Stenographer is a full-packet-capture utility for buffering packets to disk for intrusion detection and incident response purposes. It provides a high-performance implementation of NIC-to-disk packet writing, handles deleting those files as disk fills up, and provides methods for reading back specific sets of packets quickly and easily.

It is designed to:

  • Write packets to disk, very quickly (~10Gbps on multi-core, multi-disk machines)
  • Store as much history as it can (managing disk usage, storing longer durations when traffic slows, then deleting the oldest packets when it hits disk limits)
  • Read a very small percentage (<1%) of packets from disk based on analyst needs

It is NOT designed for:

  • Complex packet processing (TCP stream reassembly, etc)
    • It’s fast because it doesn’t do this.  Even with the very minimal, single-pass processing of packets we do, processing ~1Gbps for indexing alone can take >75% of a single core.
    • Processing the data by reading it back from disk also doesn’t work:  see next bullet point.
  • Reading back large amounts of packets (> 1% of packets written)
    • The key concept here is that disk reads compete with disk writes… you can write at 90% of disk speed, but that only gives you 10% of your disk’s time for reading.  Also, we’re writing highly sequential data, which disks are very good at doing quickly, and generally reading back sparse data with lots of seeks, which disks do slowly.
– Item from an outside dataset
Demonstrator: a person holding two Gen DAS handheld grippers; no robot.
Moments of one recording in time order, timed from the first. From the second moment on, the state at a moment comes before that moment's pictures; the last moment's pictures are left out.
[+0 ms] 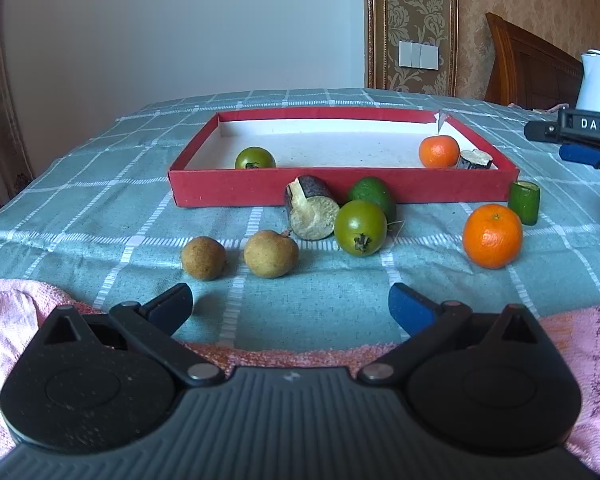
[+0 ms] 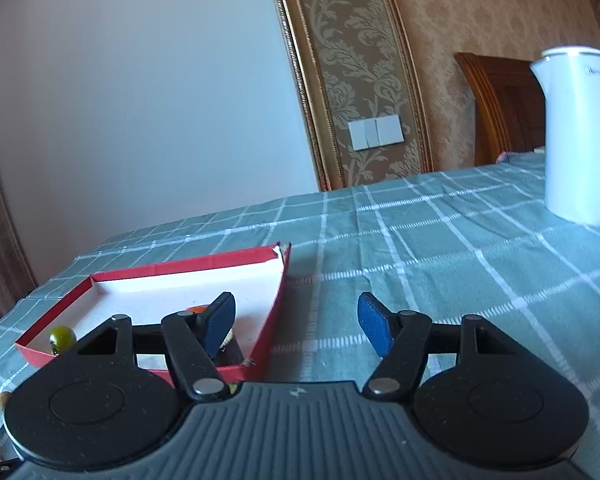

For further reading, check out DESIGN.md for a discussion of stenographer's design, or read INSTALL.md for how to install stenographer on a machine.

Querying

Query Language

A user requests packets from stenographer by specifying them with a very simple query language. This language is a simple subset of BPF, and includes the primitives:

host 8.8.8.8          # Single IP address (hostnames not allowed)
net 1.0.0.0/8         # Network with CIDR
net 1.0.0.0 mask 255.255.255.0  # Network with mask
port 80               # Port number (UDP or TCP)
ip proto 6            # IP protocol number 6
icmp                  # equivalent to 'ip proto 1'
tcp                   # equivalent to 'ip proto 6'
udp                   # equivalent to 'ip proto 17'

# Stenographer-specific time additions:
before 2012-11-03T11:05:00Z      # Packets before a specific time (UTC)
after 2012-11-03T11:05:00-0700   # Packets after a specific time (with TZ)
before 45m ago        # Packets before a relative time
before 3h ago         # Packets after a relative time

Primitives can be combined with and/&& and with or/||, which have equal precendence and evaluate left-to-right. Parens can also be used to group.

(udp and port 514) or (tcp and port 8080)

Stenoread CLI

The stenoread command line script automates pulling packets from Stenographer and presenting them in a usable format to analysts. It requests raw packets from stenographer, then runs them through tcpdump to provide a more full-featured formatting/filtering experience. The first argument to stenoread is a stenographer query (see 'Query Language' above). All other arguments are passed to tcpdump. For example:

# Request all packets from IP 1.2.3.4 port 6543, then do extra filtering by
# TCP flag, which typical stenographer does not support.
$ stenoread 'host 1.2.3.4 and port 6543' 'tcp[tcpflags] & tcp-push != 0'

# Request packets on port 8765, disabling IP resolution (-n) and showing
# link-level headers (-e) when printing them out.
$ stenoread 'port 8765' -n -e

# Request packets for any IPs in the range 1.1.1.0-1.1.1.255, writing them
# out to a local PCAP file so they can be opened in Wireshark.
$ stenoread 'net 1.1.1.0/24' -w /tmp/output_for_wireshark.pcap

Downloading

To download the source code, install Go locally, then run:

$ go get github.com/google/stenographer

Go will handle downloading and installing all Go libraries that stenographer depends on. To build stenotype, go into the stenotype directory and run make. You may need to install the following Ubuntu packages (or their equivalents on other Linux distros):

  • libaio-dev
  • libleveldb-dev
  • libsnappy-dev
  • g++
  • libcap2-bin
  • libseccomp-dev

Obligatory Fine Print

This is not an official Google product (experimental or otherwise), it is just code that happens to be owned by Google.

This code is not intended (or used) to watch Google's users. Its purpose is to increase security on our networks by augmenting our internal monitoring capabilities.